◆ EXERCISE REQUIREMENTS
Return the listing below character for character.

◆ MATERIAL SHOWN
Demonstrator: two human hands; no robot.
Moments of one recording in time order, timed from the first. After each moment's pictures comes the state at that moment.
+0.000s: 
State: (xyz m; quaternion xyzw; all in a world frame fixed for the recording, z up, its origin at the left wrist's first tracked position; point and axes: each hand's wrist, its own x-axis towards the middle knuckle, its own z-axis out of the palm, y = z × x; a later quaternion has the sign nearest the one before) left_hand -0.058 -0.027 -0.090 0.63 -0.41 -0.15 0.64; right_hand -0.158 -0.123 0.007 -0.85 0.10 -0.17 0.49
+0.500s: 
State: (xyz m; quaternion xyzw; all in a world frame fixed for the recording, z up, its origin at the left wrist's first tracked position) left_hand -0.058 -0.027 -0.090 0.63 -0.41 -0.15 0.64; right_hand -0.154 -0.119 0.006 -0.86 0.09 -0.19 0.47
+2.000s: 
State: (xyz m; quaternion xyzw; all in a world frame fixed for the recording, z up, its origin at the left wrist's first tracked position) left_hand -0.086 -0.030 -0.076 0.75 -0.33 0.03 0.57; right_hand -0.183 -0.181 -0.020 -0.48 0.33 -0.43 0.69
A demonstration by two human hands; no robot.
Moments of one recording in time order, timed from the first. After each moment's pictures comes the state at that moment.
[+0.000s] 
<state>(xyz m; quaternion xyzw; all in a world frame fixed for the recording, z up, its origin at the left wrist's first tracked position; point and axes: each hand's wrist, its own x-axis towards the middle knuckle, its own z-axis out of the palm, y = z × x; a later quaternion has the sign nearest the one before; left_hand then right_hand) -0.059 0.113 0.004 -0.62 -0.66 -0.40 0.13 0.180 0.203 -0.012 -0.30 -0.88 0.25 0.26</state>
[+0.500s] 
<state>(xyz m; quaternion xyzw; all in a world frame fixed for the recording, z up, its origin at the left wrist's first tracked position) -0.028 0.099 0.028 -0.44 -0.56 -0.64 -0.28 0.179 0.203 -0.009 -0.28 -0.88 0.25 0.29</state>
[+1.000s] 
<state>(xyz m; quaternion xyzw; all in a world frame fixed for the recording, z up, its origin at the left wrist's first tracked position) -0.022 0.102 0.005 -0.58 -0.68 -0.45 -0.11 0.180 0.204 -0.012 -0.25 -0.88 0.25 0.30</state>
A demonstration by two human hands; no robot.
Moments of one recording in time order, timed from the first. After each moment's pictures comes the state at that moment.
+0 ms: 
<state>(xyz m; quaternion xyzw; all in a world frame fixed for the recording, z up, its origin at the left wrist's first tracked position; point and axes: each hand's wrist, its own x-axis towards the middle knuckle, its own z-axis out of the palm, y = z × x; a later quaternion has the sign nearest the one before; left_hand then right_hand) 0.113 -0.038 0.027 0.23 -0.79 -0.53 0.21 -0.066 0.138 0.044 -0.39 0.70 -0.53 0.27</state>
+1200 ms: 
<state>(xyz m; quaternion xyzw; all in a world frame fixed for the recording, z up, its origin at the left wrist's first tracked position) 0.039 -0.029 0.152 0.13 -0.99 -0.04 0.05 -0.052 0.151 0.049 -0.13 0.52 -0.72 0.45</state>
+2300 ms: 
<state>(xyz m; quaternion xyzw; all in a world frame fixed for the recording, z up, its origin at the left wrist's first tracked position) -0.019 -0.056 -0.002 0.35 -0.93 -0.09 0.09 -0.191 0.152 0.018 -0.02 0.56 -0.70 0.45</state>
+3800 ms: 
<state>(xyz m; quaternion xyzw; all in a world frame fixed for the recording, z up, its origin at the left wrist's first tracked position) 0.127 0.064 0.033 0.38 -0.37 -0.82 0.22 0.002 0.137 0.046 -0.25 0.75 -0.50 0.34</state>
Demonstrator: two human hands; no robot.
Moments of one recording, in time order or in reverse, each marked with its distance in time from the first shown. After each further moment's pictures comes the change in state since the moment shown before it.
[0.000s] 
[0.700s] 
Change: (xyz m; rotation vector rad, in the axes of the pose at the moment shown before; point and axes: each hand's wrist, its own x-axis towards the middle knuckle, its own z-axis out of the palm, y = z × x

◆ ANSWER TO THIS PROBLEM
Demonstrator: two human hands; no robot.
Moments of one recording in time order, timed from the first. After each moment's pictures comes the state at that moment.
+0.000s: 
State: (xyz m; quaternion xyzw; all in a world frame fixed for the recording, z up, its origin at the left wrist's first tracked position; point and axes: each hand's wrist, its own x-axis towards the middle knuckle, its own z-axis out of the palm, y = z × x; a later quaternion has the sign nearest the one before) left_hand -0.058 -0.027 -0.090 0.63 -0.41 -0.15 0.64; right_hand -0.158 -0.123 0.007 -0.85 0.10 -0.17 0.49
+0.500s: 
State: (xyz m; quaternion xyzw; all in a world frame fixed for the recording, z up, its origin at the left wrist's first tracked position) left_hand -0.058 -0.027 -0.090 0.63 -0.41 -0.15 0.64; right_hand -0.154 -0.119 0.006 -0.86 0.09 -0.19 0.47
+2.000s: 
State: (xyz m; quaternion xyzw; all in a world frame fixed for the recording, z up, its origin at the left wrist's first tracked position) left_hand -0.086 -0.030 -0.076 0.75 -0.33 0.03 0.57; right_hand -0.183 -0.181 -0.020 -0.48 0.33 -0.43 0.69
A demonstration by two human hands; no robot.
Moments of one recording in time order, timed from the first. After each moment's pictures comes the state at that moment.
[+0.000s] 
<state>(xyz m; quaternion xyzw; all in a world frame fixed for the recording, z up, its origin at the left wrist's first tracked position; point and axes: each hand's wrist, its own x-axis towards the middle knuckle, its own z-axis out of the palm, y = z × x; a later quaternion has the sign nearest the one before; left_hand then right_hand) -0.059 0.113 0.004 -0.62 -0.66 -0.40 0.13 0.180 0.203 -0.012 -0.30 -0.88 0.25 0.26</state>
[+0.500s] 
<state>(xyz m; quaternion xyzw; all in a world frame fixed for the recording, z up, its origin at the left wrist's first tracked position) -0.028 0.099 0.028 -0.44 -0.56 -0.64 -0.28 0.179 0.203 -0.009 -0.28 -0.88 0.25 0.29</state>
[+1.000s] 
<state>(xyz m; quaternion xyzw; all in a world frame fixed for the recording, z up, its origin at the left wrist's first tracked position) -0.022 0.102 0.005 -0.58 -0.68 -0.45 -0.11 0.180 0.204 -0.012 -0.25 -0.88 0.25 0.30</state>
A demonstration by two human hands; no robot.
Moments of one recording in time order, timed from the first. After each moment's pictures comes the state at that moment.
+0 ms: 
<state>(xyz m; quaternion xyzw; all in a world frame fixed for the recording, z up, its origin at the left wrist's first tracked position; point and axes: each hand's wrist, its own x-axis towards the middle knuckle, its own z-axis out of the palm, y = z × x; a later quaternion has the sign nearest the one before; left_hand then right_hand) 0.113 -0.038 0.027 0.23 -0.79 -0.53 0.21 -0.066 0.138 0.044 -0.39 0.70 -0.53 0.27</state>
+1200 ms: 
<state>(xyz m; quaternion xyzw; all in a world frame fixed for the recording, z up, its origin at the left wrist's first tracked position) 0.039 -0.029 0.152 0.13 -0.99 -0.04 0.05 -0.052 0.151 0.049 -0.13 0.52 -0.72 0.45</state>
+2300 ms: 
<state>(xyz m; quaternion xyzw; all in a world frame fixed for the recording, z up, its origin at the left wrist's first tracked position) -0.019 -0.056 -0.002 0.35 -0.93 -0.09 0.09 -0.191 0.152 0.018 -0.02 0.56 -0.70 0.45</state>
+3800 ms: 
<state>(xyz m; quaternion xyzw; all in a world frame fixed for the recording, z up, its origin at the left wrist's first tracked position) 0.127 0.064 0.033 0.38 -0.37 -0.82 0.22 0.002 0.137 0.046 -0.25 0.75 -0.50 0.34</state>
Demonstrator: two human hands; no robot.
Moments of one recording, in time order or in reverse, each marked with its distance in time from the first shown. After each further moment's pictures comes the change in state since the moment shown before it.
[0.000s] 
[0.700s] 
Change: (xyz m; rotation vector rad, in the axes of the pose at the moment shown before; point and axes: each hand's wrist, its own x-axis towards the middle knuckle, its own z-axis out of the palm, y = z × x

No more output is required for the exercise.